October 25th, 2011


これもシロシベ以前に書いてたものですが、やっと出ました。
2009年8月に、Psychiatric Services に投稿&リジェクト、
2009年12月に、Social Psychiatry and Psychiatric Epidemiology に投稿、
2010年10月に、混み合っているので査読に回せない、とリジェクト、
2010年10月に、Community Mental Health Journal に投稿、
2011年の1月、5月、7月に3回の修正で、10月に受理&オンラインで出版。
論文とは関係ない話ですけど、この雑誌、「Community Mental Health Journal」といいます。
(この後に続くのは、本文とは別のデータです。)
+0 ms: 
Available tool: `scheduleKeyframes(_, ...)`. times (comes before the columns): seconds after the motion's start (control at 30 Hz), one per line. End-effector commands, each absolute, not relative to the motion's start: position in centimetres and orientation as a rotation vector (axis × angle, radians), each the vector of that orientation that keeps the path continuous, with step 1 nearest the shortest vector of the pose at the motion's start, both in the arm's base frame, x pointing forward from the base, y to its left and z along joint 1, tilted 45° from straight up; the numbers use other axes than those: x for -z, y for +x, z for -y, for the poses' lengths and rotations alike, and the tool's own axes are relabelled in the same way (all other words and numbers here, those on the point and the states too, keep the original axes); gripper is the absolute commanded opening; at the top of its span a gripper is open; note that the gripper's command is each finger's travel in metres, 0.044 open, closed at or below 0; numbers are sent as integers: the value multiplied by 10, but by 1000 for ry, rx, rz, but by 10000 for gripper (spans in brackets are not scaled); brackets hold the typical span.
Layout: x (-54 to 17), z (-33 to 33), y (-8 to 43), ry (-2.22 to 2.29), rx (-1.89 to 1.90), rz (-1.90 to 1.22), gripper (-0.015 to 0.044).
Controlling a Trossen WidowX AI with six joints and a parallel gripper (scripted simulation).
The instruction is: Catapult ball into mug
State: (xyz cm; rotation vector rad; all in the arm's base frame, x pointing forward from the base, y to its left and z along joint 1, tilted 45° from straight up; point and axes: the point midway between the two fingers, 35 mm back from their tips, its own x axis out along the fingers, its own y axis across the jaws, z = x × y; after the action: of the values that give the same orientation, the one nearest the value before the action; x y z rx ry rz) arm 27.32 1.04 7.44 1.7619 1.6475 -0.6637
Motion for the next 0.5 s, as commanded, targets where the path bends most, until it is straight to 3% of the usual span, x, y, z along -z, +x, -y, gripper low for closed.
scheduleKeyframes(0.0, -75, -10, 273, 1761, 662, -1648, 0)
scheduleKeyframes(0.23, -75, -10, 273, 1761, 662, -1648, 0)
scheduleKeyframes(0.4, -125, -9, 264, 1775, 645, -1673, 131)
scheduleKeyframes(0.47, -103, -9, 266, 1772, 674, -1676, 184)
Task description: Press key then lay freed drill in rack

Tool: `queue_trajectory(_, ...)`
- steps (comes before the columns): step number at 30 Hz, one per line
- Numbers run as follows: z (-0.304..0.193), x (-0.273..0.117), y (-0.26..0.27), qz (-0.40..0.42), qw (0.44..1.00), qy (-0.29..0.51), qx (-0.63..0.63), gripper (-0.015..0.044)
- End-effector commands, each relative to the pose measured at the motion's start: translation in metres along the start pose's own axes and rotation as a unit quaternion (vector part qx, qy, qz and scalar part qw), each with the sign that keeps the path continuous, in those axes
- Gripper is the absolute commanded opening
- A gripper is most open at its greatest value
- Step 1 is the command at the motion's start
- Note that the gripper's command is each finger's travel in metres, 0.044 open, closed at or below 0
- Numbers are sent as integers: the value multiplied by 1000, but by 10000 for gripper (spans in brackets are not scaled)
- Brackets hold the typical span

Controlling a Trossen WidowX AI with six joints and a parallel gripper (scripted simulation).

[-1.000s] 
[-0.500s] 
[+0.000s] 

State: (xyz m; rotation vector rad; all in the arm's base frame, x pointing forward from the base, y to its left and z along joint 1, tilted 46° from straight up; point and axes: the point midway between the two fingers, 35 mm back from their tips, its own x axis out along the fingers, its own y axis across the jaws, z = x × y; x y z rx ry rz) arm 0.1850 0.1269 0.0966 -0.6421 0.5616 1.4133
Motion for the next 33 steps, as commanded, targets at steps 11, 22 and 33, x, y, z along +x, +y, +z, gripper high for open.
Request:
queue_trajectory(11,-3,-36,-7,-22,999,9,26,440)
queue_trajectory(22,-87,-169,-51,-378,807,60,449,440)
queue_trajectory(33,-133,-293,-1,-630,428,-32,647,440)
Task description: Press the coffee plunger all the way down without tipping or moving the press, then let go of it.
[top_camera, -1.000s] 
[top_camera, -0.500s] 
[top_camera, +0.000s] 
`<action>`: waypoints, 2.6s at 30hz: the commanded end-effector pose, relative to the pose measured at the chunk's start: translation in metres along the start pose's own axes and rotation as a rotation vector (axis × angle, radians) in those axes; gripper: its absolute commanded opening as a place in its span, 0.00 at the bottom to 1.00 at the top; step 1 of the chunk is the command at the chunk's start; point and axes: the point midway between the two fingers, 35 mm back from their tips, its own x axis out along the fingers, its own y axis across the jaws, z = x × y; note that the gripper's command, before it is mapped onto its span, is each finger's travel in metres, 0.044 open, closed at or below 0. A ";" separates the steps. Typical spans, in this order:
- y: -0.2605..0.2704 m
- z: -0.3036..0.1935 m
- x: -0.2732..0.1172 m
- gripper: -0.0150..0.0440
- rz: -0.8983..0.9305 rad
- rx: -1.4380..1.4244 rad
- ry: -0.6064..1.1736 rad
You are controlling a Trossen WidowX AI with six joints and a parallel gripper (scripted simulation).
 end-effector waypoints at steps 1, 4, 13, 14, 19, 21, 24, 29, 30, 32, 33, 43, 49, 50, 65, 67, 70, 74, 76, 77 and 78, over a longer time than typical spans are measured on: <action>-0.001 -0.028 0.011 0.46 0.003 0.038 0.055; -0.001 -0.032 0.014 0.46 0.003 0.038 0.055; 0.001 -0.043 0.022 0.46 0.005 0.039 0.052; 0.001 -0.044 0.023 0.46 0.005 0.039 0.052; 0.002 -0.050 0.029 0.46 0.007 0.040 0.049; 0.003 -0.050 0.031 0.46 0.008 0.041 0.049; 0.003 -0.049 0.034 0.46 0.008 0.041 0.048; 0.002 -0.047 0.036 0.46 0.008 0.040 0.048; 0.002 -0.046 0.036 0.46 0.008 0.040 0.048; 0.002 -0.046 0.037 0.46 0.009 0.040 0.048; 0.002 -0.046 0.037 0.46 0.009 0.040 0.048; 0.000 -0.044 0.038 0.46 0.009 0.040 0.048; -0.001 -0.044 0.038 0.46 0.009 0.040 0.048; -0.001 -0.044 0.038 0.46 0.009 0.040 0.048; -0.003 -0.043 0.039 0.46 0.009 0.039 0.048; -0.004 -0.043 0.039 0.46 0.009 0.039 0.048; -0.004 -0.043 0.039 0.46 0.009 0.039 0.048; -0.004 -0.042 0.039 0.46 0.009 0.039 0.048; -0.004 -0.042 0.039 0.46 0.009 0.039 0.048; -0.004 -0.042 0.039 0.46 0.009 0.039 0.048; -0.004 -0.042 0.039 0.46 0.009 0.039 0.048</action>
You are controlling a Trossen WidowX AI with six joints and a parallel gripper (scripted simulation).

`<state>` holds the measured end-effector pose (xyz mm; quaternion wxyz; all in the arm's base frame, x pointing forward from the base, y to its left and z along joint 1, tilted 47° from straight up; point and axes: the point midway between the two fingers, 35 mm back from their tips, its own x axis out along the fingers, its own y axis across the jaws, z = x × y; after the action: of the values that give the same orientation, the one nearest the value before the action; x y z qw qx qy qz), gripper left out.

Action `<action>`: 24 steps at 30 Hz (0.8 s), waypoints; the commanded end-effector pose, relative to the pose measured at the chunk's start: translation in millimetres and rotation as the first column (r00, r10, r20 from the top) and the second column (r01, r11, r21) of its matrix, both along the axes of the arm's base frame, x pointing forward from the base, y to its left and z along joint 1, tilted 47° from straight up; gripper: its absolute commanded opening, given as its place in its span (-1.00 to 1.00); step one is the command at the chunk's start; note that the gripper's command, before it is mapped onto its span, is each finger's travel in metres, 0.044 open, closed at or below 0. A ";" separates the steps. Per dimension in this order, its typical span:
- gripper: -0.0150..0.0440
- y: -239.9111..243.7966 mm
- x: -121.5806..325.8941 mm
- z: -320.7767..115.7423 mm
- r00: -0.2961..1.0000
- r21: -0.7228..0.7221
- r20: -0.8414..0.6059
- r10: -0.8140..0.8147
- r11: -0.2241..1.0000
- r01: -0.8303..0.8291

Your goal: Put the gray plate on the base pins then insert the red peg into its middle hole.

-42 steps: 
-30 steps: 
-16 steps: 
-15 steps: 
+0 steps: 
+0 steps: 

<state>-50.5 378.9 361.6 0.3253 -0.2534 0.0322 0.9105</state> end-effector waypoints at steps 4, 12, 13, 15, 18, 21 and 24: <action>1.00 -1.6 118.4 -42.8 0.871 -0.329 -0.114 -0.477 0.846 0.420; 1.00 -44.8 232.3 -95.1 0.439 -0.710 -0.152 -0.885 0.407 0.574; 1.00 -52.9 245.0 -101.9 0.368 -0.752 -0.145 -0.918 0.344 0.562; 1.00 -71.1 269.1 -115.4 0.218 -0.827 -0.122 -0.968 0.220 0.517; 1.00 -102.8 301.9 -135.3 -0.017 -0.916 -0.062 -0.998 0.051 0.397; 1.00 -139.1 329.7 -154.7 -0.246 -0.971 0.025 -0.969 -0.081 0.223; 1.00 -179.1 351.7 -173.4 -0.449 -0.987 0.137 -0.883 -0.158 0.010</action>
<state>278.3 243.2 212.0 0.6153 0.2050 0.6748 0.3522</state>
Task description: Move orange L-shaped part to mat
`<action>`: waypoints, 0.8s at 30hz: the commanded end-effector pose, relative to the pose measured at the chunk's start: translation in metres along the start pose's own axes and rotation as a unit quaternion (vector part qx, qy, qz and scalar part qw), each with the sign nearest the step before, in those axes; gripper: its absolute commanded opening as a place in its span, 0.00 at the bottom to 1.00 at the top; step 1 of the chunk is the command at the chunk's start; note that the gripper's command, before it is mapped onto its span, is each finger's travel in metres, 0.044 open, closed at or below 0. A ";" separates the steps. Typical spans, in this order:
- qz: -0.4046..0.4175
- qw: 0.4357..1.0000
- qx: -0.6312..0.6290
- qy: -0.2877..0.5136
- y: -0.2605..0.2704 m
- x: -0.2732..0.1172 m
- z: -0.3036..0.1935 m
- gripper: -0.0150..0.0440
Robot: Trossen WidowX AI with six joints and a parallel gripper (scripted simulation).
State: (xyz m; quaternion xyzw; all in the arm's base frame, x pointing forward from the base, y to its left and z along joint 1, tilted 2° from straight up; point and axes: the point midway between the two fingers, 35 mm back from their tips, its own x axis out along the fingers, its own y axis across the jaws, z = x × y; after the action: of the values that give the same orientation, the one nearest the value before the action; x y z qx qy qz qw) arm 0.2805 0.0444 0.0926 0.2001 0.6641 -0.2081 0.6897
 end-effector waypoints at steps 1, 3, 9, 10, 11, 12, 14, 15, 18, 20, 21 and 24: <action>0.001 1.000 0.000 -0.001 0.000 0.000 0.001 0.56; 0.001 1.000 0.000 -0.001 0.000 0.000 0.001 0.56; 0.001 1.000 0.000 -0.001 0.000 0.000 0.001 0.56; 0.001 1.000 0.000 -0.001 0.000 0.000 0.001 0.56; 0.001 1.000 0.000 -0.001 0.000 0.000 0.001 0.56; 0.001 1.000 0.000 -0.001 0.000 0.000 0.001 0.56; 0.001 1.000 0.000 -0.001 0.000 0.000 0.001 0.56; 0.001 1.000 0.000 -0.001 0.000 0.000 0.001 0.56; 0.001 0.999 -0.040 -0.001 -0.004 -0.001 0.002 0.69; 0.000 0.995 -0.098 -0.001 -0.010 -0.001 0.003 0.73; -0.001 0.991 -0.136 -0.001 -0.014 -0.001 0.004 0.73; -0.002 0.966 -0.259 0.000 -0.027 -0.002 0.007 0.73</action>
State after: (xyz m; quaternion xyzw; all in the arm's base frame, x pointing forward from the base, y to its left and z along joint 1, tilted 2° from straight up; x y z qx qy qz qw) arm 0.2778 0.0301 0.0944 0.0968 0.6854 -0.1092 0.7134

「Community」って、ラテン語の commūnis が語源らしいのですが、同じ語源から派生した言葉が、「コミュニケーション(communication)」「共同体(community)」「宗派(communion)」「共産主義(communism)」「共通の(common)」などなど、とてもホットで悩ましい言葉たちなんですね。詳しいことはブログを読んでいただくとして、投稿した時には「地域」という意味しか見えてなかった「Community」、実はとても重要な言葉で、このタイミングでこの雑誌に論文が載るということ、不思議な因縁を感じます。
Sono, T., Oshima, I., Ito, J., Nishio, M., Suzuki, Y., Horiuchi, K., et al. (2011). Family Support in Assertive Community Treatment: An Analysis of Client Outcomes. Community Ment Health J. (PubMed, Springer)
June 27th, 2011


医療経済研究機構の中島民恵子氏が主任研究者をつとめるプロジェクトで、タイトルは「認知症ケアの国際比較に関する研究」。諸外国の認知症ケアをめぐる理念・課題・政策動向について情報収集し比較するという研究です。報告書は今は関係者のみの配布。ですが、残部があるそうなので必要な方には医療経済研究機構から送っていただけるそうです。郵送費は請求者負担です。
2010年度、いろんな意味で、シロシベにとって一番大きい仕事だったと思います。現地調査もあってイギリスやデンマークの視察にも同行させていただきました。国内での有識者ヒアリングも色んな先生にお話を伺うことができ、とても貴重な体験でした。それぞれの国に、いろんな医療福祉制度があるわけですが、そのそれぞれにそれぞれの歴史があって、制度は年々アップデートされ、それだけでも多言語の国際比較は大変な仕事で、その上、条文が読み込めたことろでケアの現場の様子は分かるものでもなく、本当にチャレンジングな壮大な研究です。
今年度も引き続きどうぞよろしくお願いいたします。
June 16th, 2011

先日の「災害・紛争等緊急時における精神保健・心理社会的支援に関するIASCガイドライン」の短縮版です。
冊子のPDFは、
http://www.who.int/mental_health/emergencies/en/
のページ下部「Japanese」からダウンロードできます。
PDFファイルそのものは、
http://www.who.int/entity/mental–✄–Japanese.pdf
です。
ちょっと引用しておくと、
本書は IASC(機関間常設委員会)のグローバル・ヘルス・クラスターとの協議の上、災害・紛争等緊急時における精神保健・心理社会的支援に関する IASC 準拠委員会によって作成された。本書の制作に当たって世界保健機関(WHO)精神保健・薬物乱用部が(イタリア政府の出資によって)スタッフの時間を提供したことに謝意を述べる。
日本語翻訳版は、IASCの許可のもと、鈴木友理子、堤敦朗、金吉晴(独立行政法人 国立精神・神経医療研究センター精神保健研究所)、井筒節(国連) および園環樹(株式会社シロシベ)によってなされた。日本語翻訳版に関する問い合わせは、以下アドレス、cocorocare@gmail.com まで連絡されたい。
シロシベ、実はそんなに大した仕事はしていませんが。。。
June 13th, 2011


最近出た「精神医学」53巻6号の「包括的地域生活支援プログラム(ACT)のプログラム要素に対する利用者認知尺度の信頼性と妥当性の検討」です。調査はシロシベができる前の話なので、シロシベとしては何もお手伝いしてませんが、シロシベの名前が載っているのでご紹介。
書かれた贄川(にえかわ)さんの「贄」って生贄(いけにえ)の「贄」なんです。かっこいい名前ですね。どうでもいいことですね。
贄川信幸, 大島巌, 園環樹, 小川雅代, 深澤舞子, 伊藤順一郎 (2011). 包括的地域生活支援プログラム(ACT)のプログラム要素に対する利用者認知尺度の信頼性と妥当性の検討. 精神医学, 53(6), 523-533. (医学書院のページ)
医学書院のこのページからPDFが1000円で買えるそうです。へえ。紙の出版が先でPDFの閲覧は9月以降だそうです。へえ。